见到秦淮则,禄公公二话不说,尖著嗓子,將他劈头盖脸一通臭骂。
“……凌霄公主在陛下心目中究竟是怎样的分量你不是不知道吧竟然一时疏忽,致使公主殿下出了意外。
现在,整个太医院全都出动了,齐心协力替公主殿下保胎。
皇上正在金殿大发雷霆呢,命老奴前来问问来龙去脉。
您就盼著公主殿下相安无事吧,否则,天子一怒,浮尸百里!不搭上几条人命,怕是平息不了圣上的怒火。”

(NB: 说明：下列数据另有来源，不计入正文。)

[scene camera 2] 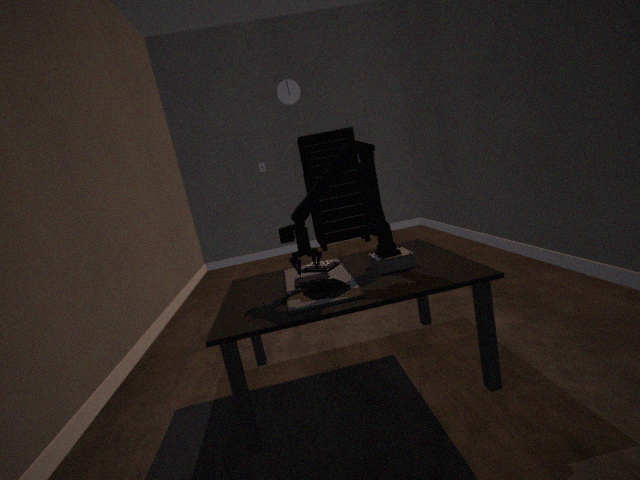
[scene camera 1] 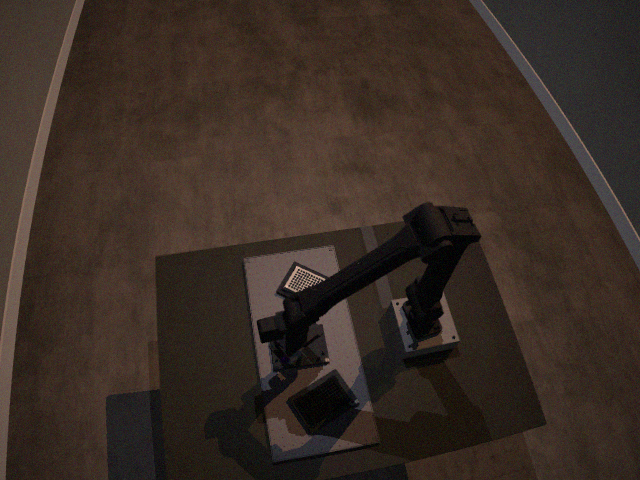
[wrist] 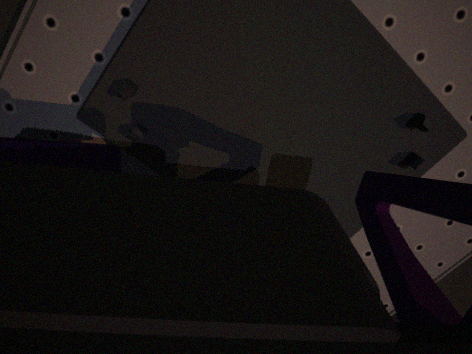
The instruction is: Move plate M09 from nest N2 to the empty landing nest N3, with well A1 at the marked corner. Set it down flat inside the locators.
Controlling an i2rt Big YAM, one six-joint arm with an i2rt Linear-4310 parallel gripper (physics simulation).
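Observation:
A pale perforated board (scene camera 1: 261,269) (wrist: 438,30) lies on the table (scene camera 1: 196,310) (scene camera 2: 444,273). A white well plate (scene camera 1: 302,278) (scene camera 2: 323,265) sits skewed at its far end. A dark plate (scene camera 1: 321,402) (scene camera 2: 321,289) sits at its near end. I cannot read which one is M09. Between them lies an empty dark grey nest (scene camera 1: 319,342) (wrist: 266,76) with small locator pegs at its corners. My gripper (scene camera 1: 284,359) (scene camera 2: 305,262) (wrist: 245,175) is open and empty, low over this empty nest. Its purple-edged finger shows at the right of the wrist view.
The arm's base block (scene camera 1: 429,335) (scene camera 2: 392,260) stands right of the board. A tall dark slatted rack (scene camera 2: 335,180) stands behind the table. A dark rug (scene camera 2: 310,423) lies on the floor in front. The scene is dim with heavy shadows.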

秦淮则也一脸的诚惶诚恐:“求禄公公千万替我们美言几句,我们也没有想到,西凉人竟然这么不要脸,这么色胆包天,会对公主殿下无礼。”
禄公公问起具体案情,秦淮则便添油加醋地將魏延之的罪过重新讲述了一遍,绘声绘色。
两人一唱一和,骂得极脏。
听得西凉士兵又羞又愧。
武端王与萧锦雅躲在房间里,只当做没听到,忍气吞声。
禄公公骂了一顿就回宫復命去了。
皇帝一瞧,西凉还挺沉得住气。
问禄公公:“你可见到那西凉公主是何样貌”
禄公公摇头:“自始至终,她与武端王都待在房间里,並未露面。”
皇帝捻著頜下鬍鬚:“慕舟一向心细,他这几日负责招待西凉使臣,竟然没有发现这位西凉公主。

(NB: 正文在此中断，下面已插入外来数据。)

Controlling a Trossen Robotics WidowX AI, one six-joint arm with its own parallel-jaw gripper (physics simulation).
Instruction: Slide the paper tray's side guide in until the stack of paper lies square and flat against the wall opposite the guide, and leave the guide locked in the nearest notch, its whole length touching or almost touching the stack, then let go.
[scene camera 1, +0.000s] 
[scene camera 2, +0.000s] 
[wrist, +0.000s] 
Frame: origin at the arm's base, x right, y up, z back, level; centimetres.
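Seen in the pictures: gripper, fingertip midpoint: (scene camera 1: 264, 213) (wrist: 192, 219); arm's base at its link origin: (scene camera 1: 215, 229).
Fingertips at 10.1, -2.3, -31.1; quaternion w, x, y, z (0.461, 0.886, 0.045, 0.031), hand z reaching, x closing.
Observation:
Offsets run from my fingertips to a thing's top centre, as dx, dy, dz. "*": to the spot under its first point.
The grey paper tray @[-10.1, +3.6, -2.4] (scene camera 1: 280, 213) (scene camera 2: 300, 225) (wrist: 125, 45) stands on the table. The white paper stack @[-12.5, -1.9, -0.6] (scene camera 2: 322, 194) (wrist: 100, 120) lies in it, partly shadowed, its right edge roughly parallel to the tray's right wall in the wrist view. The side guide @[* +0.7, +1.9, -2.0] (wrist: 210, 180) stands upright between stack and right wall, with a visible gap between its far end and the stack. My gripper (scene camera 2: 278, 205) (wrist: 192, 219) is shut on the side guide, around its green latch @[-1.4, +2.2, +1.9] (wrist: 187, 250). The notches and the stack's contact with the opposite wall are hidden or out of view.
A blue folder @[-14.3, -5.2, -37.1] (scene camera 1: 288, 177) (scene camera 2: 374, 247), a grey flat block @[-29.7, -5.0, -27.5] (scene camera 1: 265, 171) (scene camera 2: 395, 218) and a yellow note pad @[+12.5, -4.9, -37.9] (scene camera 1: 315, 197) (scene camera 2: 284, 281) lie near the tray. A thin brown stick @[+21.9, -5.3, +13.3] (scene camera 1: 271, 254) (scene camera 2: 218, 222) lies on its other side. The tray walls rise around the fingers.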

想来也非纤细柔美的女子,又如此跋扈囂张,只怕慕舟不喜,不会答应和亲之事。”
禄公公不敢多嘴。
二皇子作为未来帝王,莫说这西凉公主长得不好看,就算是像破马张飞,他也一样得笑纳,闭著眼睛朝夕相对。
当皇帝么,就得享別人享不到的艷福,也得受別人受不了的罪。
皇帝批阅了几本奏章,有点心浮气躁地甩到一旁,站起身来:“閒著也是閒著,去侯府散散心,看看朕那宝贝女儿。”
禄公公跑得比谁都快。
自家皇帝心情不好的时候,就得凌霄公主两口子哄。
別看每次当著面吹鬍子瞪眼,一脸嫌弃,背过身,皇帝便美滋滋地笑得见牙不见眼,满是老父亲的骄傲。
这几日,和谈没有进展,皇帝一直愁眉不展,吃饭都没胃口了。
侯府。
静初正在挨训。
她原本只是想,言辞激怒魏延之,没想到,这廝竟然色胆包天,直接戳到了池宴清的肋巴骨。

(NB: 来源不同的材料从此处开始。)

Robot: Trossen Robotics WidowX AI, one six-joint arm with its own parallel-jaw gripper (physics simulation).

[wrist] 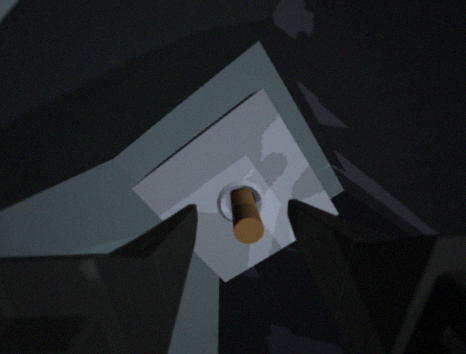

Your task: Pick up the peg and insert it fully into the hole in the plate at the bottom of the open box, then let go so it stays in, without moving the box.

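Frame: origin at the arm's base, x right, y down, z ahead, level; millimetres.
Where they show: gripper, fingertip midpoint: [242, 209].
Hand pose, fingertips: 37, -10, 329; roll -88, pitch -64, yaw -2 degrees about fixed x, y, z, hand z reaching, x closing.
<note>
After its pixels a point has its place, as x, y, z.
The orange-brown peg [245, 216] @[29, -32, 332] stands in the hole [223, 205] @[31, -5, 319] of the pale plate [200, 155] @[-1, -4, 323], near the middle of the wrist view. Its lower end is inside the hole's ring, and its round top face points toward the camera, leaning slightly to the near side. How deep it sits cannot be told. My gripper [242, 209] @[37, -10, 329] is open, with one dark finger on each side of the peg and a gap between the peg and each finger. The plate lies at the bottom of the open box [190, 112] @[-26, 46, 323].
The box's grey-blue wall [75, 195] @[-16, -8, 252] runs along the left side. Dark surfaces with lighter patches lie beyond the box at the upper right. The near part of the box is partly hidden by the fingers.
</note>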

面前的饭桌上,搁著她喜欢吃的乳香脆炸鸡,蒜香鱈鱼,还有糖醋排骨。
香味丝丝缕缕地钻进鼻子里,她艰难地吞咽下口水,眼巴巴地盯著。
池宴清一手掐著腰,一手攥著筷子,从来没有这么威风过,侯夫人求情都没用,越训越起劲儿。
就连初九守在院外都觉得,自家世子爷长出息了。
正忘乎所以,冷不丁门外传来一声不悦地呵斥:“池宴清,你好大的威风啊。”
房门是敞开的。
挺热的天气,过堂风却凉颼颼的,吹得脖颈子一紧。
池宴清流水一般就给静初跪下了,搂著媳妇儿的大腿:“臣知罪。”
皇帝负手而立,居高临下瞪著池宴清:“朕的女儿刚从驛馆受了那么大的委屈,你不安慰倒也罢了,竟然还鼻子不是鼻子,脸不是脸。静初,这侯府没法待了,跟朕回宫。”